Stored items:
►

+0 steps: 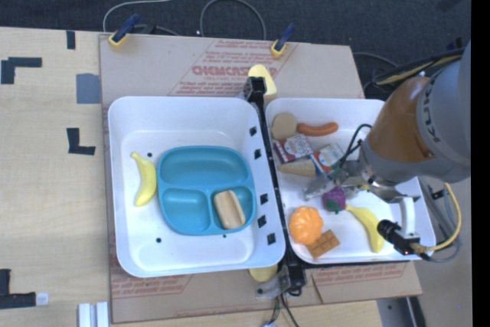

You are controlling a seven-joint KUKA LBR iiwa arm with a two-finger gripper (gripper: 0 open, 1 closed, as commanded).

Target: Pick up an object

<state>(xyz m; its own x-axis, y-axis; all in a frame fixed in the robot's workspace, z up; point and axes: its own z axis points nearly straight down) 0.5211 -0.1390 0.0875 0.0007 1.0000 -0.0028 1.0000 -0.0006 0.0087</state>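
Note:
My gripper (331, 184) hangs low over the middle of the right bin (366, 105), reaching in from the right. Just below it lies a small purple toy (334, 201), very close to or touching the gripper; I cannot tell which. Around it are a red and white packet (300, 152), a sausage (317, 129), a tan round piece (284, 124), an orange fruit (305, 224), a brown waffle-like block (325, 243) and a yellow banana (369, 226). The arm's orange band (402, 122) covers the bin's right part.
The left bin (122, 119) holds a blue divided plate (191, 180) with a bread roll (229, 209) in one compartment, and a second banana (144, 179) beside the plate. A black divider (264, 165) runs between the bins. Cables lie behind the board.

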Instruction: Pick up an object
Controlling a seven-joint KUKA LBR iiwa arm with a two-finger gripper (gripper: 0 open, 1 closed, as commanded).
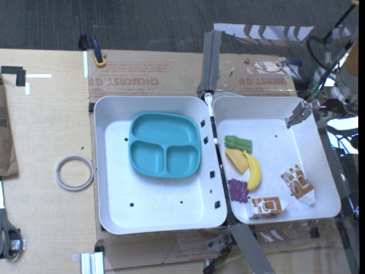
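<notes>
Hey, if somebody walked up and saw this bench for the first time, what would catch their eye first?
Probably the teal divided plate, sitting alone in the left bin. Next, the bright cluster along the right bin's left side: a green piece, a yellow banana and purple grapes, with two orange-and-white cartons nearer the front. The gripper hangs over that bin's back right corner.

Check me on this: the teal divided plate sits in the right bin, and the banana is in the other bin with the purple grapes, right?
Not quite. The camera view shows the teal divided plate in the left bin; the banana and purple grapes lie in the right bin.
</notes>
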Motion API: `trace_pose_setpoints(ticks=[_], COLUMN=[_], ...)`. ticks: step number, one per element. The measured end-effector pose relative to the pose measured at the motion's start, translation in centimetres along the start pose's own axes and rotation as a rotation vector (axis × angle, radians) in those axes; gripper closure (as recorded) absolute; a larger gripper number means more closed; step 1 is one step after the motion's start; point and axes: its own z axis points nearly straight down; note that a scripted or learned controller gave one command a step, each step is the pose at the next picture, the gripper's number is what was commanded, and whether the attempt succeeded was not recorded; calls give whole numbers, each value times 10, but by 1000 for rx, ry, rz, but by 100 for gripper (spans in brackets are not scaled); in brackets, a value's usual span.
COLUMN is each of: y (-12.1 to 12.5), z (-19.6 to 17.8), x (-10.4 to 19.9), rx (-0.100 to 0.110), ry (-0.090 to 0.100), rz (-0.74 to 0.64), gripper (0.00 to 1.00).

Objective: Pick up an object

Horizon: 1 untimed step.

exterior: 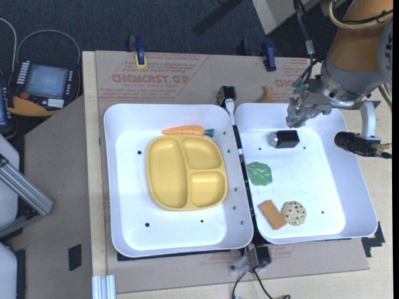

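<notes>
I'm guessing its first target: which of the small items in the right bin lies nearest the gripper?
The black block, just below the gripper; the green piece, orange wafer and cookie lie farther down.

The right bin [349,185] lies open along its far-right side, while the black block [287,139], green piece [259,173], orange wafer [271,214] and cookie [293,213] crowd its left half, the block just beneath the gripper [298,118].
</notes>
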Motion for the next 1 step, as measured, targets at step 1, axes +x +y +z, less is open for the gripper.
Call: trace_pose_setpoints(ticks=[1], y=[-15], z=[-5], x=[56], rx=[-1], ry=[1], rz=[-2], gripper=[100])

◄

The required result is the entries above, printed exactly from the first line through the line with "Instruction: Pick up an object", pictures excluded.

Result of this exercise =>
+0 steps: 

You are controlling a seven-joint KUKA LBR iiwa arm with a two-finger gripper (gripper: 0 open, 1 closed, as commanded).

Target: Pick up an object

<state>(xyz m; its own x-axis, y-axis; all in a frame fixed in the robot's workspace, z up; point and axes: its own z axis points nearly straight down) 0.5211 -0.1390 0.0875 0.0007 1.0000 -0.0028 1.0000 -0.0006 0.0087</state>
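Note:
My gripper (331, 184) hangs low over the middle of the right bin (366, 105), reaching in from the right. Just below it lies a small purple toy (334, 201), very close to or touching the gripper; I cannot tell which. Around it are a red and white packet (300, 152), a sausage (317, 129), a tan round piece (284, 124), an orange fruit (305, 224), a brown waffle-like block (325, 243) and a yellow banana (369, 226). The arm's orange band (402, 122) covers the bin's right part.
The left bin (122, 119) holds a blue divided plate (191, 180) with a bread roll (229, 209) in one compartment, and a second banana (144, 179) beside the plate. A black divider (264, 165) runs between the bins. Cables lie behind the board.
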
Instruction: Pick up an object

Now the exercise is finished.